> _Exercise goal_: Output nothing but the lines from the first line of the entries to the line with "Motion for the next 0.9", inclusive, exactly as they read.

> _Input_:
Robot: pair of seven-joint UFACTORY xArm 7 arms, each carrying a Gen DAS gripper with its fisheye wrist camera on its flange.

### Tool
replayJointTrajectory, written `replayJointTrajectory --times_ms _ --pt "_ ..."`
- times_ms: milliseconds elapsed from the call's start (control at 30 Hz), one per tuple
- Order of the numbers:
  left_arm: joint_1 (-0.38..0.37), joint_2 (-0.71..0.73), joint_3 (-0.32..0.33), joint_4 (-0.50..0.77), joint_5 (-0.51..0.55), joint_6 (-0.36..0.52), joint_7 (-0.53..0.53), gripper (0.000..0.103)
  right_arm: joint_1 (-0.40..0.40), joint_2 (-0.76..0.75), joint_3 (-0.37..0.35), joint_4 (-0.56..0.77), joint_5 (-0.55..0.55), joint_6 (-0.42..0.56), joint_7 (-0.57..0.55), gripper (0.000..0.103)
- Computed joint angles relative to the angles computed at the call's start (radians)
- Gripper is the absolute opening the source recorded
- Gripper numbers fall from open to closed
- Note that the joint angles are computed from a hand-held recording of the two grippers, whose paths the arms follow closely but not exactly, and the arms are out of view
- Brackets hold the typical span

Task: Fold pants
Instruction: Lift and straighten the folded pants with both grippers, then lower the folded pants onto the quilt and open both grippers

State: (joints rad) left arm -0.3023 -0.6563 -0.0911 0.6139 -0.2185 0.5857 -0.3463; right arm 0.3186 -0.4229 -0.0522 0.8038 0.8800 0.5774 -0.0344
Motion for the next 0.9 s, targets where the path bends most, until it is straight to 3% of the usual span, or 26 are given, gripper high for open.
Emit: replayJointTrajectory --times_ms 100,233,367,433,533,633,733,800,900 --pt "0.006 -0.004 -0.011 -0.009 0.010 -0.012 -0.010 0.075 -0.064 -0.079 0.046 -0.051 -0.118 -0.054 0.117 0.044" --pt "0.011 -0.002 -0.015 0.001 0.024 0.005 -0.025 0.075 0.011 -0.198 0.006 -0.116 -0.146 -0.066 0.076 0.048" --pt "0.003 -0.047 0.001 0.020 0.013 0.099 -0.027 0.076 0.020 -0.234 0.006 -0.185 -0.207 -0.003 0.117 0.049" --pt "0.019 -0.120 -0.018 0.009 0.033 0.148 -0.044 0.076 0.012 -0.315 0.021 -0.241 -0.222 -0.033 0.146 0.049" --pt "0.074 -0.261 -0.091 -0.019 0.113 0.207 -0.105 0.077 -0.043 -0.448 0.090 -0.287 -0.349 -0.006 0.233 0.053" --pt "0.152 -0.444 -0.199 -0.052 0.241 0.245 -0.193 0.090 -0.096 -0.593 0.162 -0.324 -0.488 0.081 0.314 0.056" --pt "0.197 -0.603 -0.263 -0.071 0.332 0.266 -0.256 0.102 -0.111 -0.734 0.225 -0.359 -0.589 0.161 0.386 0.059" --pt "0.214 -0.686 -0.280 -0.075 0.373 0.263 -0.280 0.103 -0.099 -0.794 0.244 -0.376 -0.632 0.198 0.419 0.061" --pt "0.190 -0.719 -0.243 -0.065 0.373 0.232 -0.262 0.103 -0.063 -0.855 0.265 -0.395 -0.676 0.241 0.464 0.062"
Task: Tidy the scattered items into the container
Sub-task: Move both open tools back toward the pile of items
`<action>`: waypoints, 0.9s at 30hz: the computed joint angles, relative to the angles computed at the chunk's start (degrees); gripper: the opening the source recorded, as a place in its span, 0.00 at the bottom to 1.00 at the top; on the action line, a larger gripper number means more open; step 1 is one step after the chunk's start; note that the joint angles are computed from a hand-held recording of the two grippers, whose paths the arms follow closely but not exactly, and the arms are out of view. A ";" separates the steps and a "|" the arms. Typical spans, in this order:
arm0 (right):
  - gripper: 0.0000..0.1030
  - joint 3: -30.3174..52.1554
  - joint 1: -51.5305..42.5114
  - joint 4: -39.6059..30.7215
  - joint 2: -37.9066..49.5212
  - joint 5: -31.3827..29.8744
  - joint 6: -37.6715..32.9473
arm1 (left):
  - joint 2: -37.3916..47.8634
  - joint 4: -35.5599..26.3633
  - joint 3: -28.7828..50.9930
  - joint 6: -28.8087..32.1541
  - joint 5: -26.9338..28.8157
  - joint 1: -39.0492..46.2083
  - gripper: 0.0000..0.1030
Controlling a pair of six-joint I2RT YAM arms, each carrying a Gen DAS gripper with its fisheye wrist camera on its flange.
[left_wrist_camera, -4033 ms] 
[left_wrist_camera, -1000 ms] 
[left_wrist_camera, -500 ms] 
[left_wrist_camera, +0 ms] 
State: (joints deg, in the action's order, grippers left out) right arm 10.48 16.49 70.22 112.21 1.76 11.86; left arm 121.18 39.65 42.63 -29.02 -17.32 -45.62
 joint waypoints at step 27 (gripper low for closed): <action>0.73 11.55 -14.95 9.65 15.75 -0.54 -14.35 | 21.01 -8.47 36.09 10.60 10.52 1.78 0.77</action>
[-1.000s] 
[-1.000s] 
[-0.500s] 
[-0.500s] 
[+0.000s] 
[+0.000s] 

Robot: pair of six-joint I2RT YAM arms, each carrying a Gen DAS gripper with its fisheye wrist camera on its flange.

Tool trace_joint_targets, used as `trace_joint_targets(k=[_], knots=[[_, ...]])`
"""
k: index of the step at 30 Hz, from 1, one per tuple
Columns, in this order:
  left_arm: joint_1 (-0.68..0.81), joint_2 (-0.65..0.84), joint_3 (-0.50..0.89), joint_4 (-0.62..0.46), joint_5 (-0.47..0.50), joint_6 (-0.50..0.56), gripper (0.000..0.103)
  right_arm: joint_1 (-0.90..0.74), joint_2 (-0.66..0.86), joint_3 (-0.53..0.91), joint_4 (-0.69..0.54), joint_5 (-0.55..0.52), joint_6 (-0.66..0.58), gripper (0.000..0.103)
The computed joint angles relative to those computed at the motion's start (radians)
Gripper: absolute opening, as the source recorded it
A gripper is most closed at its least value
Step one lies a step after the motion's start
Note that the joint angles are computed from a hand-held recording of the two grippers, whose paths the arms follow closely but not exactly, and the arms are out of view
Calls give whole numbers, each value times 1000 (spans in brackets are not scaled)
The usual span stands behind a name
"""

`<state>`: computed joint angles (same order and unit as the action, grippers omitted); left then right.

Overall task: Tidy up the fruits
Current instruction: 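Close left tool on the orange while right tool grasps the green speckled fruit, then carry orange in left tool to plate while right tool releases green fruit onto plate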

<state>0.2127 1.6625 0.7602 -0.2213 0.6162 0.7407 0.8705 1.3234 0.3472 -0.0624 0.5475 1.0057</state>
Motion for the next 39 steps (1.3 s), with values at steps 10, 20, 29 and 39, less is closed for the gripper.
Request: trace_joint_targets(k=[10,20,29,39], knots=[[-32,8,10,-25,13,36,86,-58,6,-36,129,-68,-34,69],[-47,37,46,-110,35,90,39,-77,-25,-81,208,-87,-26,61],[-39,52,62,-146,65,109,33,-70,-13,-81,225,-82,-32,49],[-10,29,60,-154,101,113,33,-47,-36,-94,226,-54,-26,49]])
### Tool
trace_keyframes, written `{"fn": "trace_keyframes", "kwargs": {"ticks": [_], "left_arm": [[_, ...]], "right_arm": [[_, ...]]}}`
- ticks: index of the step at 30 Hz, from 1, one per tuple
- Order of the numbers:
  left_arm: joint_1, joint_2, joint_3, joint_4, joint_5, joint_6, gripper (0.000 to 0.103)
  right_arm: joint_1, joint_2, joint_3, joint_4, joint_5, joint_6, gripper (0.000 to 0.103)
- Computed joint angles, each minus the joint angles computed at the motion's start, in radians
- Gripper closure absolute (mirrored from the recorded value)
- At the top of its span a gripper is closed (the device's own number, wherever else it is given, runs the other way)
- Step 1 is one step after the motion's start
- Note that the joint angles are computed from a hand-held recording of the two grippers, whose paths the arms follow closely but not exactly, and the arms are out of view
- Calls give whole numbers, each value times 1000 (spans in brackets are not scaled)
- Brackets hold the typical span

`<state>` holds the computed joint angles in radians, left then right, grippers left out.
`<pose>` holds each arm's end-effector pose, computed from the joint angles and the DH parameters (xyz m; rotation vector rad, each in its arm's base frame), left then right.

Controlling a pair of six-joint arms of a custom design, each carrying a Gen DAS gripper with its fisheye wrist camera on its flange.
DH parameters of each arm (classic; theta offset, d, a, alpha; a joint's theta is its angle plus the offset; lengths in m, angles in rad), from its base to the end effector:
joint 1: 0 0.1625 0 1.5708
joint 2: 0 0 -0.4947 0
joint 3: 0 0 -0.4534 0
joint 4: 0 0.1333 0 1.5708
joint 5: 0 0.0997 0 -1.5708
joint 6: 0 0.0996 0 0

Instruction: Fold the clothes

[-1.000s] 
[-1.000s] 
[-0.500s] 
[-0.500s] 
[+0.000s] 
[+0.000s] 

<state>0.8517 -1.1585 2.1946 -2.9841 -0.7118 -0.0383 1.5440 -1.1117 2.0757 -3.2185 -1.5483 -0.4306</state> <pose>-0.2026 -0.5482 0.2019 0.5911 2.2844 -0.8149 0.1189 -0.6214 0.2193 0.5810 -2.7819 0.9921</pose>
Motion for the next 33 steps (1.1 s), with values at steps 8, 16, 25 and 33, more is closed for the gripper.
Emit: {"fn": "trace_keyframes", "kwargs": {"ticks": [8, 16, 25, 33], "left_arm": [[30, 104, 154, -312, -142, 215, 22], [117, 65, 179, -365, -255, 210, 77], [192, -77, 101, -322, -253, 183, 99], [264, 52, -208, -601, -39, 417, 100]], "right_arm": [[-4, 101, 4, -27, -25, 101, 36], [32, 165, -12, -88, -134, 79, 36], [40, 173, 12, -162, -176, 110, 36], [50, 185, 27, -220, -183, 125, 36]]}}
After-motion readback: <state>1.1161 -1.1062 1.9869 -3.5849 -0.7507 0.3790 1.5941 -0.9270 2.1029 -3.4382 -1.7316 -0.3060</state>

> _Written response_:
Robot: pair of seven-joint UFACTORY xArm 7 arms, each carrying a Gen DAS gripper with its fisheye wrist camera on its flange.

### Tool
replayJointTrajectory, written `replayJointTrajectory --times_ms _ --pt "_ ..."`
- times_ms: milliseconds elapsed from the call's start (control at 30 Hz), one per tuple
- Order of the numbers:
  left_arm: joint_1 (-0.38..0.37), joint_2 (-0.71..0.73), joint_3 (-0.32..0.33), joint_4 (-0.50..0.77), joint_5 (-0.51..0.55), joint_6 (-0.36..0.52), joint_7 (-0.53..0.53), gripper (0.000..0.103)
  right_arm: joint_1 (-0.40..0.40), joint_2 (-0.76..0.75), joint_3 (-0.37..0.35), joint_4 (-0.56..0.77), joint_5 (-0.55..0.55), joint_6 (-0.42..0.56), joint_7 (-0.57..0.55), gripper (0.000..0.103)
- Computed joint angles relative to the angles computed at the call's start (radians)
- Gripper is the absolute opening the source recorded
- Gripper numbers fall from open to closed
- Note that the joint angles are computed from a hand-held recording of the two grippers, whose paths the arms follow closely but not exactly, and the arms are out of view
- Brackets hold the typical span

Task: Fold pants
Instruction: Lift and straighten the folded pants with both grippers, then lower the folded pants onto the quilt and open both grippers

State: (joints rad) left arm -0.3023 -0.6563 -0.0911 0.6139 -0.2185 0.5857 -0.3463; right arm 0.3186 -0.4229 -0.0522 0.8038 0.8800 0.5774 -0.0344
Motion for the next 0.9 s, targets where the path bends most, until it is straight to 3% of the usual span, or 26 are given, gripper high for open.

The output is complete.